Avrei qualcosa da ridire sul fatto che nel cinema si ricorra più alle immagini che alla parola…anzi, a volte ho l’impressione opposta, ovvero che avendo meno tempo che in TV, un film sia spesso verboso e didascalico, in modo che tutti capiscano tutto
Il cinema asiatico, quello si che spesso usa immagini e colonna sonora lasciando spesso da parte i dialoghi in senso stretto: banalmente direi Kitano come esempio più classico, ma anche Kim Ki-Duk, alcuni registi iraniani come Kiarostami o Farhadi, il turco Ceylan
Tutti film zero calciabili e da sputo in faccia su questo forum, ma dato che si è citato, in via del tutto eccezionale, Sorrentino, oggi ci possono stare
>…Lisa Joy ha creato quel mindfuck che è Westworld, di cui io onestamente ho >visto solo le prime due stagioni e sono sicuro che qualcuno di voi dirà “Ma sei >pazzo? La terza è la migliore!”, ma le cose sono andate così e purtroppo non >possiamo farci niente.
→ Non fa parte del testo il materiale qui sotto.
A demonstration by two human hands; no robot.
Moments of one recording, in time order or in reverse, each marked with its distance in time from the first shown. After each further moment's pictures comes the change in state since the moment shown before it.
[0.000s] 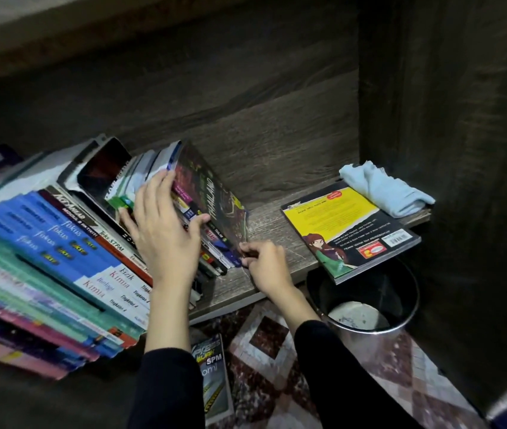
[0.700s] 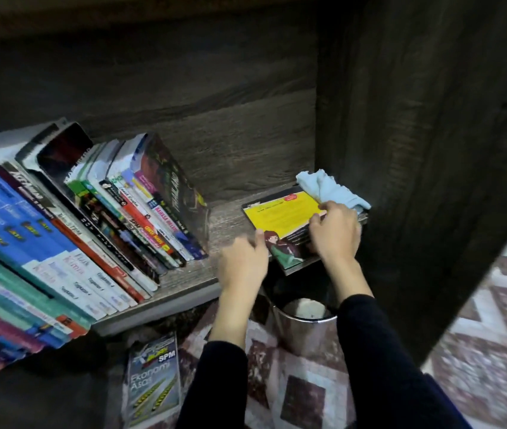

Per certi versi hai fatto bene a lasciare alla seconda stagione, visto che la serie avrebbe potuto (dovuto?) finire li’.
> Già la seconda stagione, per quanto contenesse cose molto belle, era più >farraginosa della prima…
Westworld stagione 2 forse tra le piu’ complicate serie tv ad oggi, superata solo dall’ultima stagione di Dark, il vero erede di Lost e, contemporaneamente, quello meno celebrato.
La prima stagione di westworld se, come è successo a me, la vedi dopo esserti fatto decine e decine di ore su red dead redemption 2, non può non farti esplodere il cervello.
Ma gia aveva delle sciatterie di sceneggiatura che levati, ma che nelle serie tv pare che vengano accettate senza battere ciglio ( a meno che non si parli dell’ultima stagione di GOT, dove lí non veniva fatto passare manco un cavallo bianco sopravvissuto dopo una battaglia).
La seconda stagione invece era un’interminabile melina, gonfiata e attorcigliata in modo artefatto per arrivare al minutaggio necessario, anche qui in pieno stile serie tv.
La terza l’ho cannata al cold open appena capito l’andazzo.
L’ho visto ora perché Netflix me l’ha sventolato davanti, ci saranno sicuramente SPOILER
Non che ci siano molte sorprese, quando la tipa si palesa vestita come Jessica Rabbit ma si spoglia subito per far capire quant’è dark lady. No, noi non vediamo niente mentre Jackman ha l’aria di uno che crepa per l’imbarazzo, rovinando l’effetto del primo sguardo ammaliato, tipo, caspita, ma questa non è la mamma di timotè chalamalè in Dune? Sì, Hugh, è proprio lei, quel ciocco calzato e vestito – molto bene, va detto. In seguito assistiamo alla trasformazione di Lisa Joy in Serena Joy: siamo in un’elegante e nostalgica sci-fi per signore? Allora ti spiego cosa hai appena visto, o donna, che si sa che arrivi fino a un certo punto. Delle personagge una si rode per la figlia lontana, soffre perché ha rinnegato la radice del suo femminile, l’altra diventa buona grazie ai magici poteri trasformativi del membro virile del protagonista, attivati alla vista di un bambino in pericolo – tra l’altro il cattivo lo dice anche: non crederai che quella zoccola immonda sia diventata un angelo grazie alla tua nerchia… poi scopriamo che è andata proprio così! Grande Hugh! Ricapitolando:mansplaining come se non ci fosse un domani, estetica da videoclip anni ’90, vieti luoghi comuni a palate, sessismo di rimbalzo, noia. Irritante finale con ulteriore spiegone. Ah, a un certo punto la dark lady parla del suo passato con la tirapiedi al solo scopo di passare il Bechdel test.